Under the newly adopted rules, the special commercial manager can not only keep the refinery running but also sell it, with the proceeds placed in a restricted account in Lukoil’s name. However, Lukoil would be unable to access these funds, a measure intended to comply with international sanctions while keeping the refinery operational. Boyko Borissov, Bulgaria’s former prime minister and leader of the GERB party, explained to local media that these changes are designed to protect the refinery and the country’s energy interests.

Adding to the sense of urgency, Bulgaria last week imposed temporary restrictions on the export of petroleum products, including diesel and aviation fuel, even to other European Union members. This measure aims to ensure sufficient domestic supplies ahead of the new U.S. sanctions. The ban underscores the precariousness of Bulgaria’s energy situation and the government’s determination to avoid fuel shortages at home.

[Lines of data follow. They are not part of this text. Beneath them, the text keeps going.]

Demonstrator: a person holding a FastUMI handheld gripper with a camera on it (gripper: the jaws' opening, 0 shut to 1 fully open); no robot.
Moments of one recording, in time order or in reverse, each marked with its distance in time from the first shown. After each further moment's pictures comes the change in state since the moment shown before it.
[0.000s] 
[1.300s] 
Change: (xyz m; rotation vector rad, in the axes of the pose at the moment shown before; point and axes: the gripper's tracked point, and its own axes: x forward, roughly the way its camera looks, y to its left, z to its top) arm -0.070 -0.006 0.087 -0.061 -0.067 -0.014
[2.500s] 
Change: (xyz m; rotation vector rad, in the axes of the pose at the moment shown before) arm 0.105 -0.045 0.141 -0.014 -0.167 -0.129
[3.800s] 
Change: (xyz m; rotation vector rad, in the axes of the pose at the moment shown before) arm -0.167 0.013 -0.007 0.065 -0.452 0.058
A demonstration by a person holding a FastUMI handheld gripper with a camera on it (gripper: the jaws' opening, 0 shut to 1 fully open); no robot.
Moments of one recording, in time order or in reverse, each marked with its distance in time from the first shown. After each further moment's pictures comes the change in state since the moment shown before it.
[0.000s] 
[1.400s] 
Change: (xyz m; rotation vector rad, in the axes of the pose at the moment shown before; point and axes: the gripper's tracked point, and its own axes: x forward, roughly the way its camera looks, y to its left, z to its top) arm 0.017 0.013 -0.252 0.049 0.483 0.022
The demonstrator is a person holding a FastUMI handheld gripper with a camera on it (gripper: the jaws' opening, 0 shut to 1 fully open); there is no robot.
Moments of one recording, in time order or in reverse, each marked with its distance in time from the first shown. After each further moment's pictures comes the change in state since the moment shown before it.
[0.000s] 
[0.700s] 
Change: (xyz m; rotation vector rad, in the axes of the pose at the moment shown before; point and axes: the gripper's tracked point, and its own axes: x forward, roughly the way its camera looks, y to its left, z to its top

The Kremlin, for its part, has pushed back against the mounting international pressure. Kremlin spokesman Dmitry Peskov insisted that Lukoil’s legitimate interests should be respected, calling the sanctions "illegal." He stated, "We believe that all legitimate interests of a major international company, including a Russian one, like Lukoil, in terms of international trade and economic relations, must be respected." The Russian government has characterized the failed Gunvor deal as a commercial matter but remains adamant about defending the company’s rights on the global stage.

Analysts and oil executives predict that Lukoil will be forced to sell off its international assets at steep discounts by the U.S. Treasury’s November 21 deadline. The fate of the Burgas refinery, along with Lukoil’s other overseas holdings, remains uncertain as the clock ticks down. For Bulgaria, the coming weeks will reveal whether its bold legislative gambit can keep the country’s energy heart beating—or whether the standoff will plunge the Balkans’ largest refinery, and the nation itself, into crisis.

As the deadline approaches, Bulgaria’s struggle to balance sanctions compliance with national energy security is a vivid reminder of how global politics can reach deep into the daily workings of a country’s economy. The outcome will have far-reaching implications, not just for Bulgaria, but for the entire region’s energy future.